**PROBLEM TO SOLVE**
Output the records. Match them exactly.
START DATA SUPPLIED
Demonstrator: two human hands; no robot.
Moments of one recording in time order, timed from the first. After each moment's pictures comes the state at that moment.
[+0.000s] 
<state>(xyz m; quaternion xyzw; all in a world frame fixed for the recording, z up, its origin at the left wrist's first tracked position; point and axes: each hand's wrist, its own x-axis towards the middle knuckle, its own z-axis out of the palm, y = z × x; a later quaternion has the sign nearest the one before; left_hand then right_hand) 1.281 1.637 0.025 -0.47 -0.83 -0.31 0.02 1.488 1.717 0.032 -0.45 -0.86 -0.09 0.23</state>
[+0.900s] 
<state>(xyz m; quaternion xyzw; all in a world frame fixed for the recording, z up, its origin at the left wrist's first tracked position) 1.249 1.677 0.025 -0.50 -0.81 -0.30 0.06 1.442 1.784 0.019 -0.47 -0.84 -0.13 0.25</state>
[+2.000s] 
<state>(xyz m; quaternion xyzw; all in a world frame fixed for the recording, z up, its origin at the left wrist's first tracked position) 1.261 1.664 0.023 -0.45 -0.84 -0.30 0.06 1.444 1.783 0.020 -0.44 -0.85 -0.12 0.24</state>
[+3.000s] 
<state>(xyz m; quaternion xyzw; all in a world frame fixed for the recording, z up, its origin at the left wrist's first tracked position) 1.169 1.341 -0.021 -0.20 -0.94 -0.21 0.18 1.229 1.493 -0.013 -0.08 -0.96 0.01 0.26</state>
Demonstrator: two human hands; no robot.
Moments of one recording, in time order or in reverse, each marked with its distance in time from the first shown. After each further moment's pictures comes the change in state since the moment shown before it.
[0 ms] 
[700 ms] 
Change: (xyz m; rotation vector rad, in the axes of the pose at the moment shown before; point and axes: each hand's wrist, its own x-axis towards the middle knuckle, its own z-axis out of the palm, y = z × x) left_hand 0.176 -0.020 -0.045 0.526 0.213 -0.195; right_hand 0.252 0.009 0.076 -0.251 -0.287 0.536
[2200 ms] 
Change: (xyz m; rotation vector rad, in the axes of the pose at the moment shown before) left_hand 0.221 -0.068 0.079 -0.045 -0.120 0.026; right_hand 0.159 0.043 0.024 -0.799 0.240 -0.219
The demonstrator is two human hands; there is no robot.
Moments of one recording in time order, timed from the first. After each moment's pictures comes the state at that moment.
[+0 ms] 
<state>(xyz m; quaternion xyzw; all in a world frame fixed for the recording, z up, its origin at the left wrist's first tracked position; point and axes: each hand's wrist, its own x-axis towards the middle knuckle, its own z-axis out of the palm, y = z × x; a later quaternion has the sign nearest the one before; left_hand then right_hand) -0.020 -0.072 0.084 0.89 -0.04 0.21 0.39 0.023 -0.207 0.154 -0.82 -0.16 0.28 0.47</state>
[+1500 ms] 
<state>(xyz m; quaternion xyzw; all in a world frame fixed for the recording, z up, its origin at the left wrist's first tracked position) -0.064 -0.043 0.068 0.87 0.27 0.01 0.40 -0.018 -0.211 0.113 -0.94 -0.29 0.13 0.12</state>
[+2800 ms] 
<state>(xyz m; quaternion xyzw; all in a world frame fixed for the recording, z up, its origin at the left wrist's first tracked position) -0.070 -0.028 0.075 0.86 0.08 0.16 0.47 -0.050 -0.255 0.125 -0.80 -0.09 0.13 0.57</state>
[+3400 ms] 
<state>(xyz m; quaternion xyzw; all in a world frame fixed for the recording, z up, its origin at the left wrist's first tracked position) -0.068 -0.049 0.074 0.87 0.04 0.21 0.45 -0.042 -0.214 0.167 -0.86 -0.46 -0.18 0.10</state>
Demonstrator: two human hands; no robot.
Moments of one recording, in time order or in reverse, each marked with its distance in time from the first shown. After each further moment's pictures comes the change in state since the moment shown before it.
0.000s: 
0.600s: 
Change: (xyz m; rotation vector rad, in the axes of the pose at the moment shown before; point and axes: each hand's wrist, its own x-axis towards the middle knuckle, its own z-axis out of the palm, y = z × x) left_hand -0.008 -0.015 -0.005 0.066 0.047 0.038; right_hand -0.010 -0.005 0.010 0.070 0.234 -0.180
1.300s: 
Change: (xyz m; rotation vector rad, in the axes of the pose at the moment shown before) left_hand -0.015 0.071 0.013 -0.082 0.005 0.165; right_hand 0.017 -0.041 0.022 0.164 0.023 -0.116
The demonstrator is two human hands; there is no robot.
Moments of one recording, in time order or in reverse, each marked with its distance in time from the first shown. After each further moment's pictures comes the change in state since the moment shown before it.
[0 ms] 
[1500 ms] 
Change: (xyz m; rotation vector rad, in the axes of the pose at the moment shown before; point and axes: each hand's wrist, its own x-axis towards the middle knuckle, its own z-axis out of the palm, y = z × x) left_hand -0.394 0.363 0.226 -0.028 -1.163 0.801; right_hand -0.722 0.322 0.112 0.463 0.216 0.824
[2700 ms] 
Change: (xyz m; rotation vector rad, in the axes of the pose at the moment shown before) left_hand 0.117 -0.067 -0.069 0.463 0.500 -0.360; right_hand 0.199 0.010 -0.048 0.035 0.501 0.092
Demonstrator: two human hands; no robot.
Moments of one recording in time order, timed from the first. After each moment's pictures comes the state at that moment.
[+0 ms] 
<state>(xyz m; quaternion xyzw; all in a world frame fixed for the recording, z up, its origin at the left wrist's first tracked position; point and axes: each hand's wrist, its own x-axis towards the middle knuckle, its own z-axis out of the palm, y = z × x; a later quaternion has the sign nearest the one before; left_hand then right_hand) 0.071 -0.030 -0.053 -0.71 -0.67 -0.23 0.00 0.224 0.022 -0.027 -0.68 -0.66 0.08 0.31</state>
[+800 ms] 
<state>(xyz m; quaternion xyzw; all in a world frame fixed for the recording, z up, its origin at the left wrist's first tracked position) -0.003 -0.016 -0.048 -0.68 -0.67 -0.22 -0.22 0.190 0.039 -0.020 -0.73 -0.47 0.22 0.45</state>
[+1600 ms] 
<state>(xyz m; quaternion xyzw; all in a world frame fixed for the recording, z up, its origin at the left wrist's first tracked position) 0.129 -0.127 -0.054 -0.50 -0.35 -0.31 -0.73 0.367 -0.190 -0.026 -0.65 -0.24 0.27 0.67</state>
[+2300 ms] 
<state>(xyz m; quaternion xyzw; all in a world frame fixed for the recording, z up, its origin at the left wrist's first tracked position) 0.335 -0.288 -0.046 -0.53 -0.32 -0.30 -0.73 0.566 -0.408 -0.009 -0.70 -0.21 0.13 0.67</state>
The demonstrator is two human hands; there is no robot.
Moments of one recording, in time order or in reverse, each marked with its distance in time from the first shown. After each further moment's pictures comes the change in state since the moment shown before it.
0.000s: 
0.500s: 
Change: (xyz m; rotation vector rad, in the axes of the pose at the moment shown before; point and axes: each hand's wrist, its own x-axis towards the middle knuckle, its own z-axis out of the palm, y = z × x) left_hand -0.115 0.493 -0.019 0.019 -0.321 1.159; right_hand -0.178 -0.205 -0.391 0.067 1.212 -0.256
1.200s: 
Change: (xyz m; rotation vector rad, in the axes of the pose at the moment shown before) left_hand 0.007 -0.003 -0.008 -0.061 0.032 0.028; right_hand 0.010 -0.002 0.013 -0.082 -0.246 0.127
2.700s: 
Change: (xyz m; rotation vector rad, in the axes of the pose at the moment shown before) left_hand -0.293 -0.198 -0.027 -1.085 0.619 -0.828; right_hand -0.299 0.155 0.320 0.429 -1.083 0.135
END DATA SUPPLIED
**FINAL ANSWER**
Demonstrator: two human hands; no robot.
Moments of one recording in time order, timed from the first. After each moment's pictures comes the state at that moment.
[+0.000s] 
<state>(xyz m; quaternion xyzw; all in a world frame fixed for the recording, z up, its origin at the left wrist's first tracked position; point and axes: each hand's wrist, its own x-axis towards the middle knuckle, its own z-axis out of the palm, y = z × x; a later quaternion has the sign nearest the one before; left_hand then right_hand) 1.281 1.637 0.025 -0.47 -0.83 -0.31 0.02 1.488 1.717 0.032 -0.45 -0.86 -0.09 0.23</state>
[+0.900s] 
<state>(xyz m; quaternion xyzw; all in a world frame fixed for the recording, z up, its origin at the left wrist's first tracked position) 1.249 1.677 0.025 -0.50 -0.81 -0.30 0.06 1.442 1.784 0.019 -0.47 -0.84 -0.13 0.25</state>
[+2.000s] 
<state>(xyz m; quaternion xyzw; all in a world frame fixed for the recording, z up, its origin at the left wrist's first tracked position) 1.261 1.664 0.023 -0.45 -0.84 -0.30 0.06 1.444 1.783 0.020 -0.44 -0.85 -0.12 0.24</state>
[+3.000s] 
<state>(xyz m; quaternion xyzw; all in a world frame fixed for the recording, z up, its origin at the left wrist's first tracked position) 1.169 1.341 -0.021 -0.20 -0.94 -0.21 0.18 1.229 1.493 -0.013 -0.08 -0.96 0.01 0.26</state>
Demonstrator: two human hands; no robot.
Moments of one recording, in time order or in reverse, each marked with its distance in time from the first shown. After each further moment's pictures comes the change in state since the moment shown before it.
[0 ms] 
[700 ms] 
Change: (xyz m; rotation vector rad, in the axes of the pose at the moment shown before; point and axes: each hand's wrist, its own x-axis towards the middle knuckle, its own z-axis out of the palm, y = z × x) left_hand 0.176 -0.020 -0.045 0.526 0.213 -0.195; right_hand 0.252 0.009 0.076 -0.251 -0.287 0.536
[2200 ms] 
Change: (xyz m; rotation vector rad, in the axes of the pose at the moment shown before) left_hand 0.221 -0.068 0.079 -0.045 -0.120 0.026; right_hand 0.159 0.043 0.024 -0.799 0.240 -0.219
The demonstrator is two human hands; there is no robot.
Moments of one recording in time order, timed from the first. After each moment's pictures comes the state at that moment.
[+0 ms] 
<state>(xyz m; quaternion xyzw; all in a world frame fixed for the recording, z up, its origin at the left wrist's first tracked position; point and axes: each hand's wrist, its own x-axis towards the middle knuckle, its own z-axis out of the palm, y = z × x; a later quaternion has the sign nearest the one before; left_hand then right_hand) -0.020 -0.072 0.084 0.89 -0.04 0.21 0.39 0.023 -0.207 0.154 -0.82 -0.16 0.28 0.47</state>
[+1500 ms] 
<state>(xyz m; quaternion xyzw; all in a world frame fixed for the recording, z up, its origin at the left wrist's first tracked position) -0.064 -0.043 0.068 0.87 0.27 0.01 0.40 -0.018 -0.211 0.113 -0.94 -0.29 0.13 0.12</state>
[+2800 ms] 
<state>(xyz m; quaternion xyzw; all in a world frame fixed for the recording, z up, its origin at the left wrist's first tracked position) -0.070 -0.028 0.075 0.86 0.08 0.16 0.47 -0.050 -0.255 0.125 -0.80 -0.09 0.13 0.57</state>
[+3400 ms] 
<state>(xyz m; quaternion xyzw; all in a world frame fixed for the recording, z up, its origin at the left wrist's first tracked position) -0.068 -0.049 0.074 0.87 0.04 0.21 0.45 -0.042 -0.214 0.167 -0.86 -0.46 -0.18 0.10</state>
Demonstrator: two human hands; no robot.
Moments of one recording, in time order or in reverse, each marked with its distance in time from the first shown. After each further moment's pictures comes the change in state since the moment shown before it.
0.000s: 
0.600s: 
Change: (xyz m; rotation vector rad, in the axes of the pose at the moment shown before; point and axes: each hand's wrist, its own x-axis towards the middle knuckle, its own z-axis out of the palm, y = z × x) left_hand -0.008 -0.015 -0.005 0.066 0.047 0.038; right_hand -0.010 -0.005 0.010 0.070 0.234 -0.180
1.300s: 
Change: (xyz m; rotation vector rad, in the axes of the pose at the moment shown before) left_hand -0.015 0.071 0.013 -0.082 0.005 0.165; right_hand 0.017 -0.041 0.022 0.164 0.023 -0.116
The demonstrator is two human hands; there is no robot.
Moments of one recording, in time order or in reverse, each marked with its distance in time from the first shown. After each further moment's pictures comes the change in state since the moment shown before it.
[0 ms] 
[1500 ms] 
Change: (xyz m; rotation vector rad, in the axes of the pose at the moment shown before; point and axes: each hand's wrist, its own x-axis towards the middle knuckle, its own z-axis out of the palm, y = z × x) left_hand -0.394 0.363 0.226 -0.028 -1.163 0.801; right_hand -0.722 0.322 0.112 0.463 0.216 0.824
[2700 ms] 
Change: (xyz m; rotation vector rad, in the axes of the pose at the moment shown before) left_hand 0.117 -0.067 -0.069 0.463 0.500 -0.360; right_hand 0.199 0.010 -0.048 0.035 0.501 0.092
Demonstrator: two human hands; no robot.
Moments of one recording in time order, timed from the first. After each moment's pictures comes the state at that moment.
[+0 ms] 
<state>(xyz m; quaternion xyzw; all in a world frame fixed for the recording, z up, its origin at the left wrist's first tracked position; point and axes: each hand's wrist, its own x-axis towards the middle knuckle, its own z-axis out of the palm, y = z × x; a later quaternion has the sign nearest the one before; left_hand then right_hand) 0.071 -0.030 -0.053 -0.71 -0.67 -0.23 0.00 0.224 0.022 -0.027 -0.68 -0.66 0.08 0.31</state>
[+800 ms] 
<state>(xyz m; quaternion xyzw; all in a world frame fixed for the recording, z up, its origin at the left wrist's first tracked position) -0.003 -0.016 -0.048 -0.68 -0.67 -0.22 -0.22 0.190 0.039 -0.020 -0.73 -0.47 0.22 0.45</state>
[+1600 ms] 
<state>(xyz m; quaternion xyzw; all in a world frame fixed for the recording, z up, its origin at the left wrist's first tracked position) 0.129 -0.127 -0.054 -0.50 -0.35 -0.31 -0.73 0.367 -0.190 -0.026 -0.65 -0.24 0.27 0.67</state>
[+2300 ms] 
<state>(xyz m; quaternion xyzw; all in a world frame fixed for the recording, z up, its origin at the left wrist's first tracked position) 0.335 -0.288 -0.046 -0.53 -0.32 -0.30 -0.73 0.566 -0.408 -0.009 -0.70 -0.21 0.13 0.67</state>
The demonstrator is two human hands; there is no robot.
Moments of one recording, in time order or in reverse, each marked with its distance in time from the first shown. After each further moment's pictures comes the change in state since the moment shown before it.
0.000s: 
0.500s: 
Change: (xyz m; rotation vector rad, in the axes of the pose at the moment shown before; point and axes: each hand's wrist, its own x-axis towards the middle knuckle, its own z-axis out of the palm, y = z × x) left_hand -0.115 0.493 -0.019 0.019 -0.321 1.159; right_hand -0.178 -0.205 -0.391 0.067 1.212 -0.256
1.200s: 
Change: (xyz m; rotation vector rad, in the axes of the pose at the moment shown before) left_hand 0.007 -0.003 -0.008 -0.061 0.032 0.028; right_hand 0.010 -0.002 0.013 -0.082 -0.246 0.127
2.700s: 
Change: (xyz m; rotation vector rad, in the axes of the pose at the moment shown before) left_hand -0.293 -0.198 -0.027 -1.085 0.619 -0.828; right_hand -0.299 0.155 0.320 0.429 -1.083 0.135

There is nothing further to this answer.